Chris Aalberts en Maurits Kreijveld pleiten daarom voor een duidelijk definitie van nepnieuws.
Een van de antwoorden op het probleem van nepnieuws is de inzet van factcheckers. Die kunnen immers vaststellen welk nieuws wel en niet klopt. Maar factcheckers kunnen het nepnieuwsprobleem nooit volledig oplossen: er is simpelweg te veel werk.
Google, Facebook en Twitter gebruiken voortdurend algoritmes om te bepalen in welke volgorde en op welke manier we nieuws in onze tijdlijnen te zien krijgen. Door hun strijd tegen nepnieuws komen daar nieuwe criteria bij. Onwaarschijnlijke berichten krijgen sneller een lage ranking in tijdlijnen en zoekresultaten.
Het automatiseren van nepnieuwsbestrijding is interessant maar leidt tegelijkertijd tot meer filtering van informatie en systemen die daarover beslissen. Menselijke controle, nuance en satire, debat en kritische journalistiek ontbreken daarin. Kunstmatige intelligentie mag dan een veelbelovende technologie zijn, het is nog niet de door velen gehoopte oplossing voor nepnieuws.
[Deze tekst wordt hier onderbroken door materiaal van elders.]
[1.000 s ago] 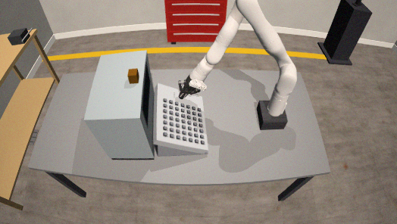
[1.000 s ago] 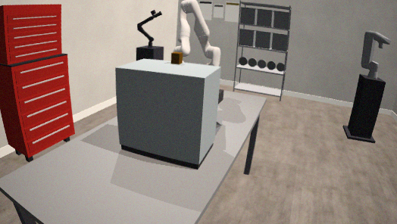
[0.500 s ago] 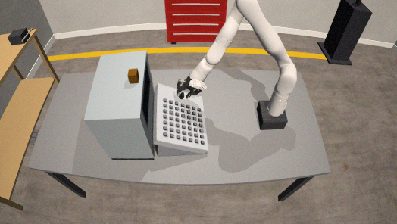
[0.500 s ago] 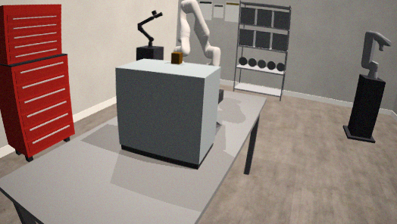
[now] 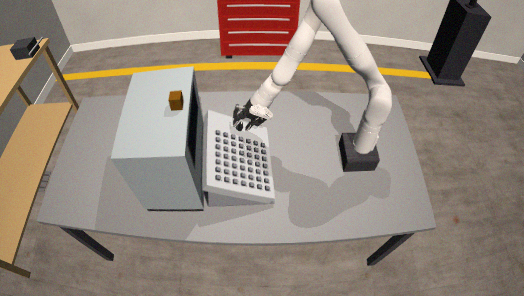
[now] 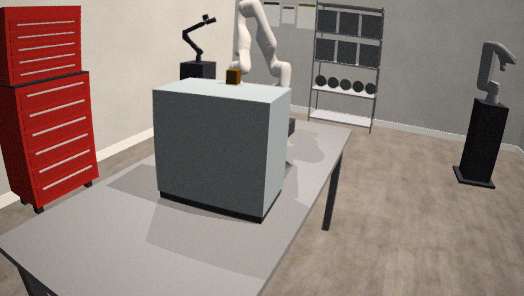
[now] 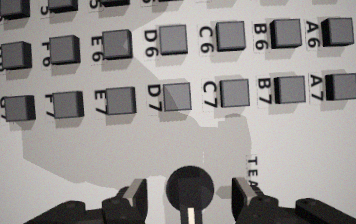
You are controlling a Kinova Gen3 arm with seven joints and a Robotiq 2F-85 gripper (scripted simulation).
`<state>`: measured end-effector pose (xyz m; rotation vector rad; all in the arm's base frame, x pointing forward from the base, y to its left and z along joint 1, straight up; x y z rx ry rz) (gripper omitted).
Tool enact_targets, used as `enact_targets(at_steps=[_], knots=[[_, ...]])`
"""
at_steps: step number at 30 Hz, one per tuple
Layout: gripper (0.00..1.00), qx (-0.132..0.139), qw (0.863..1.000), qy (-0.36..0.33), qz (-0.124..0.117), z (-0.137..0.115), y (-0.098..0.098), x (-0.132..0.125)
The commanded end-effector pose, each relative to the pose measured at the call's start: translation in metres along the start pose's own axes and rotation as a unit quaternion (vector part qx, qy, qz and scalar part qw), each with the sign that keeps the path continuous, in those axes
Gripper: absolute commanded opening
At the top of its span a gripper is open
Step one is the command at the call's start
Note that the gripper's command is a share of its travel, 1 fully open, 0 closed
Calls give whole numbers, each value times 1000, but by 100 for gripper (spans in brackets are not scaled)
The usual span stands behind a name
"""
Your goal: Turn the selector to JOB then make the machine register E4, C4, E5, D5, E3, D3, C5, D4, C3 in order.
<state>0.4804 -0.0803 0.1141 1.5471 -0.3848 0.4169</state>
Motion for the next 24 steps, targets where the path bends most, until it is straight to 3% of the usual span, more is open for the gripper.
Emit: enact_targets(at_steps=[1,16,24], knots=[[60,0,1000,-6,1,0,-1,1],[60,1,1000,-6,-2,0,8,-1],[60,1,1000,-7,-2,0,27,-1]])
Point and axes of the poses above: the point where the finger pads meet when closed, its own y axis back along the fingers, its own x axis across the jaws, z = x × y, the point moved 7 cm from there along y, back along the fingers, and after that the axes turned 1 degree about y, right-handed, at the moved point
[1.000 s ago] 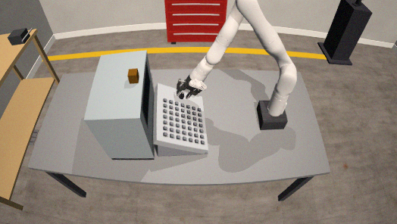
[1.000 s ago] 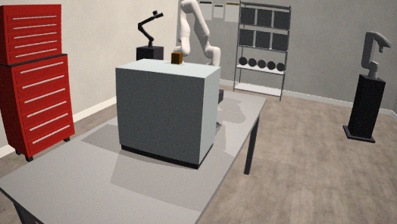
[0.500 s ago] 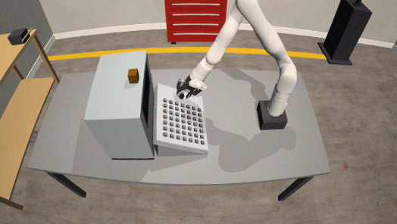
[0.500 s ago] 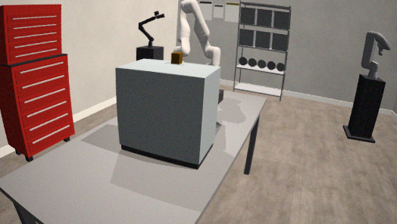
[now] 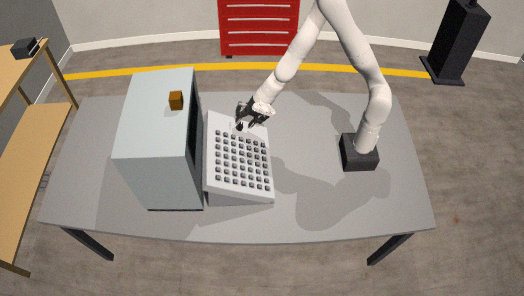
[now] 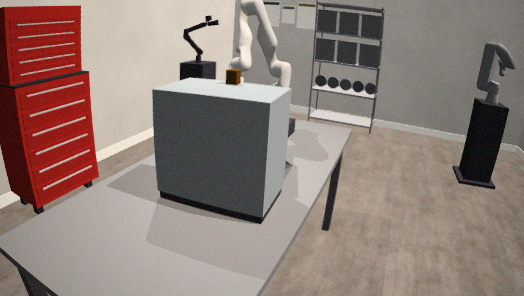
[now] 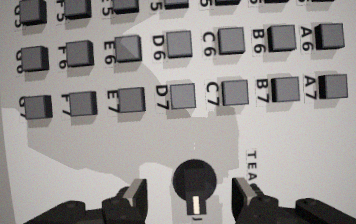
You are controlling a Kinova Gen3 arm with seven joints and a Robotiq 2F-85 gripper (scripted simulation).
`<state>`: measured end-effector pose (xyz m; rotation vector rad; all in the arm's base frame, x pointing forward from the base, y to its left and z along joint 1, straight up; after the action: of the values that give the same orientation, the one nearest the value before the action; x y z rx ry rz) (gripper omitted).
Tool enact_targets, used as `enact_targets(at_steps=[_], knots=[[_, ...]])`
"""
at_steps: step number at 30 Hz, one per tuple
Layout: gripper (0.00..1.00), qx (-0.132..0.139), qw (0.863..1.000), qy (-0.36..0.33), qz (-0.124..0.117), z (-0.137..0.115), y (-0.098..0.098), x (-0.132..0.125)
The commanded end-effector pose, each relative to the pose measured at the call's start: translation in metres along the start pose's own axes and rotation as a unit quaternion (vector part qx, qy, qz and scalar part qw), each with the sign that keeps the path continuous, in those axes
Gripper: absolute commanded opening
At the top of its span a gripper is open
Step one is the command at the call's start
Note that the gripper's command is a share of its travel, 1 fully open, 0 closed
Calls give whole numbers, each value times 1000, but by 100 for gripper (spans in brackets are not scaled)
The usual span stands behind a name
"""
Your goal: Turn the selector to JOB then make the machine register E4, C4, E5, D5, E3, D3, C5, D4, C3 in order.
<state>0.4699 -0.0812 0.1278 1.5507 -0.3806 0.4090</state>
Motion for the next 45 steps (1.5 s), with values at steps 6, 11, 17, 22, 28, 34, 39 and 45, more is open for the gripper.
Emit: enact_targets(at_steps=[6,11,17,22,28,34,39,45], knots=[[60,0,1000,-5,2,0,25,1],[60,1,1000,-5,2,-1,31,1],[60,1,1000,-5,2,-1,36,1],[10,0,1000,-4,4,-1,36,2],[10,0,1000,-4,4,-1,35,2],[10,0,1000,-4,4,-1,35,2],[10,0,1000,-4,4,-1,35,2],[10,0,1000,-4,4,-1,35,2]])
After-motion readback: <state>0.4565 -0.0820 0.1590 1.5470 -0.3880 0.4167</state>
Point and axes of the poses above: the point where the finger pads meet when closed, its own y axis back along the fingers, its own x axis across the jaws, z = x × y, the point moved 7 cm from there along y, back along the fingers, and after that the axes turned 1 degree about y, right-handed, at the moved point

De oplossing van de bestrijding van nepnieuws moet volgens Maurits Kreijveld en Chris Aalberts niet gezocht worden in het filteren maar in de pluriformiteit van media, die op transparante wijze informatie interpreteren, rangschikken en aanbieden. In plaats van burgers te pamperen en ervoor te zorgen dat ze niet meer met ‘nepnieuws’ in aanraking komen, zouden nieuwsmedia en politici de burger meer moeten prikkelen en moeten helpen om weerbaar te worden, te leren omgaan met een wereld waarin nieuws voortdurend in ontwikkeling is en er altijd debat zal zijn.